Arista 1985
天は二物を与えず、どころか三物も四物も与えてしまったのがこの人。
歌良し、ルックス良し、血筋良し、人気も実力もある、欠点を探すのが大変なくらいの大成功者。
母親はゴスペルベースの実力派ヴォーカリスト「シシィ・ヒューストン」にして叔母にかの有名な「ディオンヌ・ワーウィック」を持つ。
11歳のときからゴスペル聖歌隊に所属して教会で歌い、実力に磨きをかけ、母親のステージを手伝ううちにモデルとしてスカウトされ、一躍トップモデルに。
黒人女性として初めて表紙を飾ったという「セブンティーン」を始め、「グラマー」「コスモポリタン」など、若干20歳を前にして有名誌のグラビアを飾るトップスターモデルとなっていました。
ところがこのままトップモデルとしてのキャリアをスタートさせるかと思いきや、やはり幼い頃からのお家芸であるシンガーの道を歩み始めます。
これに目をつけないわけにはいかないとばかりに大手「アリスタ・レコード」がこの新人を強力にバックアップ。
そしてできた名盤がこのアルバム。
1985年発表で全米アルバム・チャート1位を獲得。シングル・カットした「すべてをあなたに」「グレイテイスト・ラヴ・オブ・オール」「恋は手さぐり」も全米No.1を獲得し、アルバムセールス全米2,300万枚を記録したモンスターアルバム。
新人をサポートするためか話題作りのためか、大御所「テディ・ペンダーグラス」と「ジャーメイン・ジャクソン」の2人が3曲でデュエットしていますが、なかなかどうして、ホイットニーはベテラン相手に堂々と歌い上げています。
本当に21歳そこそこの新人のデビューアルバムなのでしょうか!?
このアルバムのジャケット、どうだと言わんばかりのナイスバディ&ものすごいベタなデザインだけど、実はコレ日本盤のみの仕様。
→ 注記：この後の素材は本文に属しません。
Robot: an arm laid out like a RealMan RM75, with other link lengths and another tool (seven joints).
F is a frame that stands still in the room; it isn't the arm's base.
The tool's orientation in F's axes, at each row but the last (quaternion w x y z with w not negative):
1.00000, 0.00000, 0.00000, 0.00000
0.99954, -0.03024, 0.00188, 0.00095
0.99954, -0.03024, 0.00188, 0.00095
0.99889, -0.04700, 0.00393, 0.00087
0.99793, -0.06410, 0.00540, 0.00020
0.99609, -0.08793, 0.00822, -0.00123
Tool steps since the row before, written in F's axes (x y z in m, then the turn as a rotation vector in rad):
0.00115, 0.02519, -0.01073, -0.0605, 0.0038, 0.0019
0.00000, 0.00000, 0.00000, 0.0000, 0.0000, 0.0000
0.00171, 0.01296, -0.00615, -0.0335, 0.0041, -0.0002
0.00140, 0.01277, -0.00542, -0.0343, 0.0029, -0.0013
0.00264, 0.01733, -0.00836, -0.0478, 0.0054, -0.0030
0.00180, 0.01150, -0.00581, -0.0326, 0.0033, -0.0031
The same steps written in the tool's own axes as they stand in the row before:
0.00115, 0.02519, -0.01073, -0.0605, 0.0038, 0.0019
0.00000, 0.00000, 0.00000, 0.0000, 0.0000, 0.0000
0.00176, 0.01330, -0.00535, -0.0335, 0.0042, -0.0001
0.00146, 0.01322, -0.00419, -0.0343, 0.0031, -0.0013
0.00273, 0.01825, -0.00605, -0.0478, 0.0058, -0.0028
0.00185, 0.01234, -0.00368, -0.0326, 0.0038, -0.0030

アメリカやヨーロッパでは違うデザインで、ちゃんと服着てます。(左サイド下のジャケ写)
なんでも当時のプロデューサーがこのデザイン見て「ちょっと過激じゃね?」とかなんとか言ってダメ出しして変更させたとか。
僕はこのベタすぎるジャケットじゃないとダメですけど…
他にも日本盤では不思議なところがあって、曲順が大幅に変更されています。
当時のアナログLPレコードでいうA面とB面がそっくり入れ替わっていてオリジナル盤と日本盤では1〜5曲目と6〜10曲目がそっくり入れ替わって収録されています!
なんでこんなことした、日本盤??
ということで、オリジナル盤に忠実に聴くには6曲目から聴きましょう(笑)
このアルバムは捨て曲が1曲もなく、ホイットニーの歌唱力がいかんなく発揮された名盤。真骨頂のバラード曲の2、4、9やベテランとの堂々としたデュエットの3、5、10、陽気なポップチューンの1など、1枚でいくつものホイットニーの魅力が味わえるアルバム。
「ボディガード」の頃のホイットニーは大味な感じがするけど、このアルバムは肉体的にも精神的にもフレッシュで充実したホイットニーのエネルギーがキラキラとほとばしっているようで、聴いていて元気がでます。
ぜひこの日本盤仕様のジャケットを眺めながら聴いてください。
なお、このアルバム、紙ジャケット仕様がリイシューされているが、リマスタリングされていない模様。
所有してるのが85年の日本フォノグラム盤で音圧が低い(これはこれでいいんだけど)ので、リマスタリングしたのも聴いてみたいところ。